Justus called Alternative 3 a “win-win-win solution” because it would help satisfy the region’s growing commercial needs for sand, which is a key ingredient for concrete; reduces the potential blockage of a wildlife corridor that is crucial to the genetic diversity of area mountain lions; and has less of an impact on the Juristac Tribal Cultural Landscape (JTCL).
The alternative would result in “almost no visibility” of the mining project from Highway 101, Justus added.
“At the end of the day, there’s 5,000 acres, and the quarry is going to use 7-8% of that land,” Justus said. “We see this as a bridging of historical needs with future opportunities. None of us will get everything we ask for, but we should all be pretty happy. We think there are numerous constituencies that get satisfied through this proposal.”
The draft EIR notes that Alternative 3 would “avoid and/or reduce most significant impacts” of the original Sargent Mine proposal. However, it would still result in “significant and unavoidable” impacts on “the significance of the JTCL” and on tribal cultural resources.
Justus added that Sargent Ranch Partners want to continue working with the Amah Mutsun in an effort to acquire or preserve a permanent home for the “landless tribe.”
“As an indigenous people who were moved off the land over 200 years ago, this is sacred to (the Amah Mutsun)—it’s essential to them. We want to see to it that they have access” to the tribe’s sacred ancestral lands within Sargent Ranch, Justus said.
But representatives of the Amah Mutsun Tribal Band say that Alternative 3 doesn’t go far enough in preserving Juristac. The tribe has actively spoken out against the Sargent Mine project since it was in its early planning stages.

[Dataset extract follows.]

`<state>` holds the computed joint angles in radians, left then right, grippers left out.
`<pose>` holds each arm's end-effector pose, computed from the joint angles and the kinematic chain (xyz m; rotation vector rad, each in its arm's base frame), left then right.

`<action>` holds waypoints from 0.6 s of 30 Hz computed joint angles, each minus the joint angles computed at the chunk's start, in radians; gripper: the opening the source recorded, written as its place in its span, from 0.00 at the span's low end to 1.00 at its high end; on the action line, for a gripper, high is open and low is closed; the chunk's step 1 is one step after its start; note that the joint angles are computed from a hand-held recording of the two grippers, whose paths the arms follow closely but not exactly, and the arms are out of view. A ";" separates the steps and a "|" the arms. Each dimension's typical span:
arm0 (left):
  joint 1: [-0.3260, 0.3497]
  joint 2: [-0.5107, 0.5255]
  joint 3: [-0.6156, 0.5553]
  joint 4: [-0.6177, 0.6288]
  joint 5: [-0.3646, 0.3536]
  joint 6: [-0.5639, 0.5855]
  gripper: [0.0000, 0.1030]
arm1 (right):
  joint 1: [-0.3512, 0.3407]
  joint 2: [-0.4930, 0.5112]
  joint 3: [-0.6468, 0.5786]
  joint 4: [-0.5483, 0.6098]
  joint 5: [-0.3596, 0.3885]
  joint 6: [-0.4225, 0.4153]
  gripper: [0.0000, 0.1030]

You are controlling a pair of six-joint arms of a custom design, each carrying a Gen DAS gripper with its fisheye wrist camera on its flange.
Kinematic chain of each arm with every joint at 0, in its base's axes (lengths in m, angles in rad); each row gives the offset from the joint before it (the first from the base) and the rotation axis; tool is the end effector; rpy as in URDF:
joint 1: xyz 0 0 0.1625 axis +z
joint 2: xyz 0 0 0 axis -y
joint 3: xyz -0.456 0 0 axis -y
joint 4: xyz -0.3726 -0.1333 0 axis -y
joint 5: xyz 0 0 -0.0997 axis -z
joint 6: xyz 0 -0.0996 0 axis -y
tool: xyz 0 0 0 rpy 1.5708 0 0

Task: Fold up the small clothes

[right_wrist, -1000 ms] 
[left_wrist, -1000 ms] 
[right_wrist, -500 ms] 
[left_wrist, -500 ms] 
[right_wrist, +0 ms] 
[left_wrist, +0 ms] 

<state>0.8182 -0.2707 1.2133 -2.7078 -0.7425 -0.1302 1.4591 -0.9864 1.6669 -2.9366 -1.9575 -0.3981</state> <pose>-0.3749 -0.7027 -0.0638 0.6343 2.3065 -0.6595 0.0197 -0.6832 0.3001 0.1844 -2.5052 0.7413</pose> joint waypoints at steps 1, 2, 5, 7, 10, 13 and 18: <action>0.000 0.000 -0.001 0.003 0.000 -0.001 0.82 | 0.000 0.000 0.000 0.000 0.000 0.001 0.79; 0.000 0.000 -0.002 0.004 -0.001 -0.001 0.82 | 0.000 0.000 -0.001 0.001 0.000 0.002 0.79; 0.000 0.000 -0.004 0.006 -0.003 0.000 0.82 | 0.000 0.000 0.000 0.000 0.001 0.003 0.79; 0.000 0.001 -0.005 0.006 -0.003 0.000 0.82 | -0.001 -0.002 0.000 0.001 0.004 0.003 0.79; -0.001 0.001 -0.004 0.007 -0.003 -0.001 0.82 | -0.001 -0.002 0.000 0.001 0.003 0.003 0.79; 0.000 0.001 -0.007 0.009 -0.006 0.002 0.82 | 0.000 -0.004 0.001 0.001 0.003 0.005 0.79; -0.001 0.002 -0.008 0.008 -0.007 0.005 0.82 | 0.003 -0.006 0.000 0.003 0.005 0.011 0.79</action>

Amah Mutsun spokesperson Valentin Lopez noted that the draft EIR says Alternative 3 would still negatively impact the Amah Mutsun ancestral lands, and even disturb tribal sites that were not identified as impacted in the original mine proposal.
“Alternative 3 would still drive a stake through the heart of the sacred hills of Juristac by excavating a giant open pit mine and building an industrial complex in this highly sensitive location,” Lopez said.
Environmental advocates who have also opposed the Sargent Mine project agree that Alternative 3 isn’t satisfactory. Alice Kaufman, Policy and Advocacy Director for Green Foothills, said the alternative “would still destroy the sacred (JTCL), block the wildlife movement corridor and significantly impact air quality, transportation and the scenic views of the hillsides.”
She also noted that the draft EIR points out that for “at least one sensitive species,” Alternative 3 would create more severe impacts than the original Sargent Mine proposal.
Justus presented his firm’s change of proposal to Alternative 3 at the Aug. 25 Santa Clara County Planning Commission hearing. The purpose of the hearing was to gather public comment on the Sargent Mine draft EIR.
More than 80 members of the public spoke at the Aug. 25 online meeting, most of them against the Sargent Mine proposal. Many of the project opponents identified themselves as members of the activist group Showing Up for Racial Justice, and many questioned if the draft EIR studied the project impacts adequately in depth.
Planning Commission Chair Bob Levy on Aug. 25 wondered if Sargent Ranch Partners’ change in proposal would require the circulation of a new draft EIR. Deputy County Counsel Elizabeth Pianca said that would be determined after the current draft EIR is circulated and all public comments are applied to the final document.
The Sargent Mine applicant was required to commission an EIR as part of its permitting process. The project requires a conditional use permit from the county.
Members of the public have until Sept. 26 to comment on the draft EIR. After that, planners will compile a final EIR that will also require county approval before the project can gain a permit.